A large, armed, surface-patrolling, submarine-hunting unmanned vessel, operating in a distributed capacity teamed with manned combatants and ops centers, launches a small fleet of autonomous drone boats well forward in the fight to counterattack newly discovered enemy missile launch facilities at previously undetectable ranges … made possible by a new generation of highly-sensitive, discriminating ship-based radar technology.
Or … perhaps a medium-range ballistic missile, small enemy attack drone or approaching anti-ship cruise missile was detected by unmanned vessels at ranges well beyond current line-of-sight radar systems? Manned vessels, operations centers, or even ground control stations at safe stand-off distances, would be in a position to destroy enemies with much lower risk and have a greatly expanded time window with which to make crucial attack and defense determinations.
These scenarios, wherein large, medium and small drone boats could autonomously search, find and track enemy threats with unprecedented range and precision, amid massive distributed maritime warfare, is precisely why the U.S. Navy is moving so quickly to integrate and expand a new family of breakthrough, highly-sensitive radar systems called AN/SPY-6. The radars, which bring exponential improvements in detection, tracking and fire-control effectiveness, are already being integrated into Navy destroyers, frigates, carriers and amphibs. Now, the service is exploring the feasibility of integrating Raytheon’s SPY-6 radars onto drone boats.
“We are looking at unmanned surface vessels and what the Navy might want to scale to meet those types of requirements,” Scott Spence, director for naval radar systems for Raytheon Missiles & Defense, told Warrior in an interview.
Arming drone ships with new levels of integrated air and missile defense radar could enable the platform to detect, track and possibly even take out or intercept incoming enemy ballistic missiles as well as cruise missiles or drones or fighter jets. Larger, forward operating unmanned systems could operate as defensive or command and control nodes operating in high-risk, major warfare areas, enabling manned crews to operate at safer distances. A drone ship, equipped with SPY-6 radar, might be able to see approaching attacks from beyond the horizon or radar detection envelope of a manned ship operating at greater distances.
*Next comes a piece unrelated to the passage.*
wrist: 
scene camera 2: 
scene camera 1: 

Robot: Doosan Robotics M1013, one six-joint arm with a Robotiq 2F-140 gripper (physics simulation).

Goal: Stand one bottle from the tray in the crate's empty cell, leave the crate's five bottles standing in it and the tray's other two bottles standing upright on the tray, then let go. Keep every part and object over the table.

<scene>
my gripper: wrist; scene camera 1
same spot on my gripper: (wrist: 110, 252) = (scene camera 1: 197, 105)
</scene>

Yet another interesting developmental possibility, it would seem, could involve decreasing the form factor or size configurations to enable high-powered SPY-6 integration onto smaller surface drones. Such a prospect certainly seems feasible given current technical trends now succeeding with efforts to engineer smaller, more mobile, yet high-power density applications of expeditionary electrical power.
Interestingly, the idea of using power-density innovations, such as those used for SPY-6 radar systems, into drone ships of various sizes is taken up in a 2019 RAND Corp. study called “Advancing Autonomous Systems: An Analysis of Future and Current Technology for Unmanned Maritime Vehicles.”
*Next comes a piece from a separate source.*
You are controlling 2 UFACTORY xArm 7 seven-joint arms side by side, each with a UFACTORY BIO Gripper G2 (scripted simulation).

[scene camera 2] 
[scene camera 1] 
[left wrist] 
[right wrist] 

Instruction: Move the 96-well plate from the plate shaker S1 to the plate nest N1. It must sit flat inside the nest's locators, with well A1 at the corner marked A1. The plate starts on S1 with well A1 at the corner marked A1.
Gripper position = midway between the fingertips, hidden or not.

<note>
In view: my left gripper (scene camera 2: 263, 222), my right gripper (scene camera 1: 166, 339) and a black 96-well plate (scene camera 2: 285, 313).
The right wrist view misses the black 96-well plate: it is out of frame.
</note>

The RAND study, throughout its discussion of possible hardware and software adjustments to tailor radar systems to unmanned vessels, discusses the merits of radar power density regarding system range. “Increased transmission power increases the power of reflected signals, increasing the likelihood that reflected signals are received by the originator,” the study says.
The study’s discussion of increased power-density output is consistent with Raytheon’s scientific emphasis, a series of studies and inquiries over the years that ultimately led to engineering the principal power-density increasing technology for SPY-6, Gallium Nitride (GAN) semiconductors. GAN is the technology primarily responsible for SPY-6’s massive increase in radar range and sensitivity and has much higher power density when compared with previously used Gallium Arsenide modules.